PADDLE STEAMER TO SAIL ON THAMES DESPITE CHARITY CUTS
 

Balmoral & Waverley .................Pix: Courtesy Waverley Excursions
       
   

The paddle steamer Waverley will sail on the Thames this season – despite cutbacks that have seen her sister ship laid up.

Balmoral has been taken out of service for the moment and is laid up in Bristol because the charity Waverley Excursions describes as too great a financial risk after 2012’s poor summer.

Both ships have sailed on the Thames for three weeks each in recent years departing from Tower Pier and calling at various times at Woolwich, Tilbury, Southend, Clacton and Whitstable.

Waverley Excursions Chief Executive Kathleen O’Neill said: “If the sun shone every days we would have no problem in covering our costs. But after the past two summers we have had to rethink our operation.

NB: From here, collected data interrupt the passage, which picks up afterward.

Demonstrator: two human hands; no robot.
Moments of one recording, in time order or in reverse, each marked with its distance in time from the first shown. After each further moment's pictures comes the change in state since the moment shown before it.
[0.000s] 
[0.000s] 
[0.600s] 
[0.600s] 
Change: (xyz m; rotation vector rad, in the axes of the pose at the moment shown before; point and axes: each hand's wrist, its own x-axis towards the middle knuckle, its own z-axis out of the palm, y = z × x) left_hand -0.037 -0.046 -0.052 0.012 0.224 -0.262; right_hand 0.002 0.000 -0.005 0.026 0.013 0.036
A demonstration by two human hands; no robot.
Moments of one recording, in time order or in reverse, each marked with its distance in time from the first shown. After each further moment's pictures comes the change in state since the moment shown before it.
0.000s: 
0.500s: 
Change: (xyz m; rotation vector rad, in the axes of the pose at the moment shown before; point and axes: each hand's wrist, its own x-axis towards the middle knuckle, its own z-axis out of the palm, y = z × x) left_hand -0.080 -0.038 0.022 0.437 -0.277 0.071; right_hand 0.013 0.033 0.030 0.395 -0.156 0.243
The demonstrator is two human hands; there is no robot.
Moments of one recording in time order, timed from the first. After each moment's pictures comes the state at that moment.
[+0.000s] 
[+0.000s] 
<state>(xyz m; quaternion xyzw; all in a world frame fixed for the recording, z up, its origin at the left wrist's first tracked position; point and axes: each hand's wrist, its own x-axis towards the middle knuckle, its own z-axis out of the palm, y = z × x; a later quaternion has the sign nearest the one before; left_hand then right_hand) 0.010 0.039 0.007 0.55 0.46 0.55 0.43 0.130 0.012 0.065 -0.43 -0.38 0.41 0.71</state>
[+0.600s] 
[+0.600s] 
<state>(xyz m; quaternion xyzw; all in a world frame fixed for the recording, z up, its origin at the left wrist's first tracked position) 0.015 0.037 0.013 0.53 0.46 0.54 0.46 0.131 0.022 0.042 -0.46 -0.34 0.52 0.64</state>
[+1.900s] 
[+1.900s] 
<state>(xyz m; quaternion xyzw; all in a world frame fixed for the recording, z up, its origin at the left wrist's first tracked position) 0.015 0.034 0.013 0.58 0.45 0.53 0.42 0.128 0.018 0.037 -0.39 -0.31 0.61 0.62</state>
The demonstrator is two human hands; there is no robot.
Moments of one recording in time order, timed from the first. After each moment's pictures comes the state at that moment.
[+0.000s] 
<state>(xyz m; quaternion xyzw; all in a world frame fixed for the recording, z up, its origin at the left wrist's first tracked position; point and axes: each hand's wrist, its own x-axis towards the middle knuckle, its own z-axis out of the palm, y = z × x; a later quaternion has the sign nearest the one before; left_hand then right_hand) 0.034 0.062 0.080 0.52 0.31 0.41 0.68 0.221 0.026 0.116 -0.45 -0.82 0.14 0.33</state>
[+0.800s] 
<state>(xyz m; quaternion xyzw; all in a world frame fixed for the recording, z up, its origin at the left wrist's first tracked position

”Balmoral is being well looked after by volunteers in Bristol. We have not ruled out some kind of use if it is possible but the ship will not be in service as usual.”

She confirmed Waverley, one of the world's last surviving sea-going paddle steamers, will be on the Thames between September 27th and October 16th this year with timetables to be confirmed later.

Earlier the charitable company said: “Balmoral's operation has been hampered increasingly in recent years by extreme weather conditions. This has led to many cancelled or disrupted sailings, which has had a significant impact on the ship’s contribution to the charity. Waverley’s timetable is less susceptible to such disruptions.


“Clearly, we are unable to predict the weather for 2013, but none of the forecasters is predicting a significant improvement over recent years. After taking a wide range of considerations into account, the company has reluctantly decided that it would be too great a risk to operate Balmoral [this]  year, and that doing so would increase the threat to the future of both ships. We are not in a position to take such a risk and so will only be operating Waverley in 2013.

“This has been a very difficult decision but we consider that it offers the best way in the current circumstances to ensure Waverley's continued operation."

Balmoral was built in Southampton in 1949 and operated under the Red Funnel flag for 20 years. She then moved to the Bristol Channel as part of the White Funnel fleet then on to Dundee to become a floating restaurant. After falling into disrepair she was eventually restored by supporters.

Waverley was built on the Clyde on 1947 to replace a vessel of the same name which sank at Dunkir, originally for use off the west coast of Scotland. A major restoration was completed ten years ago which returned the vessel to the original 1940s style in which she was built.